_What is required_
Read the listing and extract each line that includes the word "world".

_Source data_
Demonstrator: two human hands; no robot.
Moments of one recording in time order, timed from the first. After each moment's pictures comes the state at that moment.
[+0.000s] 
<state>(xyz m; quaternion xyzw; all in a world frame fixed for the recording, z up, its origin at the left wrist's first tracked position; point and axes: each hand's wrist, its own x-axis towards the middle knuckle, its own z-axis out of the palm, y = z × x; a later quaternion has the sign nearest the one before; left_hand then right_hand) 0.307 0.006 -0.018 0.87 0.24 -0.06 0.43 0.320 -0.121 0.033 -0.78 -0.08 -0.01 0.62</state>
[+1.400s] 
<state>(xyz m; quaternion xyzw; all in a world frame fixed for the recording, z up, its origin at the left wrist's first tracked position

_Expected answer_
<state>(xyz m; quaternion xyzw; all in a world frame fixed for the recording, z up, its origin at the left wrist's first tracked position; point and axes: each hand's wrist, its own x-axis towards the middle knuckle, its own z-axis out of the palm, y = z × x; a later quaternion has the sign nearest the one before; left_hand then right_hand) 0.307 0.006 -0.018 0.87 0.24 -0.06 0.43 0.320 -0.121 0.033 -0.78 -0.08 -0.01 0.62</state>
<state>(xyz m; quaternion xyzw; all in a world frame fixed for the recording, z up, its origin at the left wrist's first tracked position

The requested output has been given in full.